The authors currently report active duration and peak firing rates based on spike trains convolved with a Gaussian kernel. Why not report the peak of the instantaneous firing rates estimated from the inverse of the inter-spike interval? This approach appears to be more aligned with previous studies conducted to describe motor unit behaviour during fast movements (e.g., Desmedt & Godaux, 1977, J Physiol; Van Cutsem et al., 1998, J Physiol; Del Vecchio et al., 2019, J Physiol).

(5) Additional analyses on behaviour

The authors currently analyse motor unit recruitment in relation to elbow angle. It would be valuable to include a similar analysis using the angular velocity observed during each stride, as higher velocity would place each muscle in a less favourable position on the force-velocity relationship for generating the required force. More broadly, comparing stride-by-stride changes in firing rates with changes in elbow angular velocity would further strengthen the final analyses presented in the results section.

Reviewer #3 (Public review):

Summary:

Using the approach of Myomatrix recording, the authors report that:

(1) Motor units are recruited differently in the two types of muscles.
(2) Individual units are probabilistically recruited during the locomotion strides, whereas the population bulk EMG has a more reliable representation of the muscle.
(3) The recruitment of units was proportional to walking speed.

Strengths:

The new technique provides a unique data set, and the data analysis is convincing and well-performed.

Weaknesses:

The implications of "probabilistical recruitment" should be explored, addressed, and analyzed further.

Comments:

One of the study's main findings (perhaps the main finding) is that the motor units are "probabilistically" recruited. The authors do not define what they mean by probabilistically recruited, nor do they present an alternative scenario to such recruitment or discuss why this would be interesting or surprising. However, on page 4, they do indicate that the recruitment of units from both muscles was only active in a subset of strides, i.e., they are not reliably active in every step.

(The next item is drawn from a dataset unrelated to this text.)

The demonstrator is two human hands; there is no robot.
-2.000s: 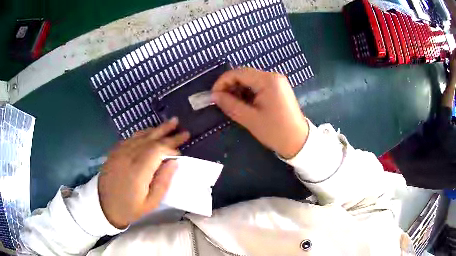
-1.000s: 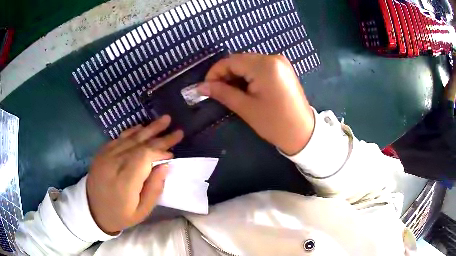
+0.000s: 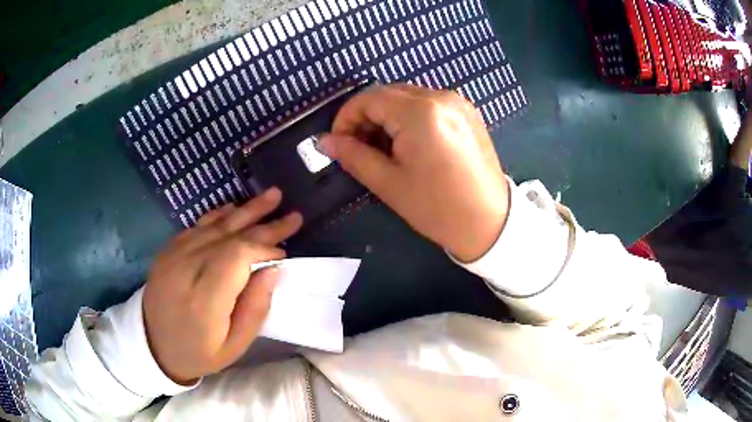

If probabilistic means irregular spiking, this is not new. Variability in spiking has been seen numerous times, for instance in human biceps brachii motor units during isometric contractions (Pascoe, Enoka, Exp physiology 2014) and elsewhere. Perhaps the distinction the authors are seeking is between fluctuation-driven and mean-driven spiking of motor units as previously identified in spinal motor networks (see Petersen and Berg, eLife 2016, and Berg, Frontiers 2017). Here, it was shown that a prominent regime of irregular spiking is present during rhythmic motor activity, which also manifests as a positive skewness in the spike count distribution (i.e., log-normal).